В списке кандидатов Оби Кендэл был темной лошадкой. В двадцать с небольшим лет он был почти мальчишкой в этой компании. Он тоже ратовал за хорошие дороги, но на первое место все же ставил водопровод и канализацию. А для этого, пояснял он каждому, кто хотел его слушать, существует только одна реальная возможность – обложить налогом рыбозавод. Иначе откуда еще взять денег на благоустройство?

Но мало кто прислушивался к здравым рассуждениям Оби в отношении местного бюджета. Многие даже помыслить не смели о том, чтобы ущемить интересы мистера Дрейка.
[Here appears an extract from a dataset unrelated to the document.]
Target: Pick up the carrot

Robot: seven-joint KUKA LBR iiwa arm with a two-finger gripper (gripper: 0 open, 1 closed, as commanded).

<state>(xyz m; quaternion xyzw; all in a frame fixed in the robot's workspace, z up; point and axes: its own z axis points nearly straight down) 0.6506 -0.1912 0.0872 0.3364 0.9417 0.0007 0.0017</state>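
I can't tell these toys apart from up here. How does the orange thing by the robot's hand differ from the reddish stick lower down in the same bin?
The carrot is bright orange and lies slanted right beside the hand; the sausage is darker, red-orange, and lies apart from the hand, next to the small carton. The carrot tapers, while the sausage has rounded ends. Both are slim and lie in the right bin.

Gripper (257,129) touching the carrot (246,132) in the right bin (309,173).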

Слушать его речи о будущих грандиозных свершениях и верить, что его могущественные друзья полностью их финансируют, было гораздо соблазнительнее.

Я осторожно попыталась сагитировать Фарли выставить свою кандидатуру на выборах поселкового совета.
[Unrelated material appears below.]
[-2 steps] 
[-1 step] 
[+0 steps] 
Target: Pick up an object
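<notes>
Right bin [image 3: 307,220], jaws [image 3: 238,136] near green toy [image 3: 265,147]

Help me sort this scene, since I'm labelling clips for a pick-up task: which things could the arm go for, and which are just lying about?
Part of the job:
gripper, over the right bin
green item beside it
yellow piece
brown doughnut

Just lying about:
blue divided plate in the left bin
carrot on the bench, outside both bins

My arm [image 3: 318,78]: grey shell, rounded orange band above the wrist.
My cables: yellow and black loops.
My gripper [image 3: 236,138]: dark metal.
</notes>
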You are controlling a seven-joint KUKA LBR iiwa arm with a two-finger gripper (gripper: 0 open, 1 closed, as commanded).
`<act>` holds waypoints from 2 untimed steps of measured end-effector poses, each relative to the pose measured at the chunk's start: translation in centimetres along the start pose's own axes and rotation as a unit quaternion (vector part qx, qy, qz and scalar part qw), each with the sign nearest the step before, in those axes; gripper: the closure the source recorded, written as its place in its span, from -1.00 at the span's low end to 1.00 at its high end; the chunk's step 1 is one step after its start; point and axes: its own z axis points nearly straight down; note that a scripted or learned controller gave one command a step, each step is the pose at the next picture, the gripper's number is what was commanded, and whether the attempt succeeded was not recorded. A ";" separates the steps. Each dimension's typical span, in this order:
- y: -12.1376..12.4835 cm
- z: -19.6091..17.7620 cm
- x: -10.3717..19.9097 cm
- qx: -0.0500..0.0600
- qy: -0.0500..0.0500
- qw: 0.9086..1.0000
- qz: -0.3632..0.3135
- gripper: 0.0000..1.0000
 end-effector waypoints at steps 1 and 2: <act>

– Я же не политик, я писатель, и незачем мне вмешиваться в эти дела, – говорил Фарли. – Известно, что все это потребует массу времени: встречи, совещания, заседания, – притом, возможно, совершенно бесполезно. Я не хочу, чтобы меня дергали, терзали вопросами, что делать с ямами на дороге и почему не приезжает мусорщик. Да никто и не станет за меня голосовать. Избиратели писателям не доверяют. Мы чертовски независимы, и никто, в сущности, не знает, где лежат наши истинные интересы.

– Зато интересы Фримэна Дрейка всем хорошо известны, – ответила я.

– Естественно. Держу пари, его и выберут. Не удивлюсь, если он соберет больше всех голосов.

– У него и так слишком много власти: он богат, он работодатель… – заметила я.

– Именно такой здесь и нужен.

На материке муниципальные выборы редко назначают на середину июля – время, когда летняя расслабленность и мысли об отпуске снижают интерес к избирательным проблемам. Но в поселке Балина сезон лова омаров только закончился, сезон лова лососей только начался, и косяками в сотни тысяч появилась макрель. В эти считанные теплые недели, когда, наконец, не надо надевать пальто, радостное возбуждение овладело всеми. Еще голоса не успели подсчитать, как Джейн Биллингс уже устроила у себя прием в честь победителя на выборах.

– Ведь кто-нибудь все равно победит, не правда ли? – прощебетала она по телефону, приглашая нас. – Пусть вся компания будет в сборе к моменту, когда объявят результаты. Ждем вас!

Любопытство повлекло нас в гости. Когда мы вошли, Роджер на кухне открывал первую дюжину бутылок шампанского. Гостиную превратили в бар, полный бутылок с крепкими напитками и пивом. Ради этого вечера Джейн надела вечернее платье с ниткой жемчуга.

На этот раз среди обычной публики оказались и новые лица. Билли и Нелли Доллимаунт смущенно жались в гостиной, вежливо отказываясь от любого угощения, кроме чая. Они считали, что негоже пить спиртное в доме у доктора. А вот Фреда Фаджа подобные мысли не терзали. И хотя в доме Биллингсов он был только один раз, когда заезжал в своем такси за их гостем, в этот вечер он то и дело наведывался в бар, каждый раз расплескивая на светлый ковер вино из рюмки. Странное это было сборище, и к моменту объявления результатов выборов дом заполнило множество людей: робких, и подобострастных, и просто подпивших.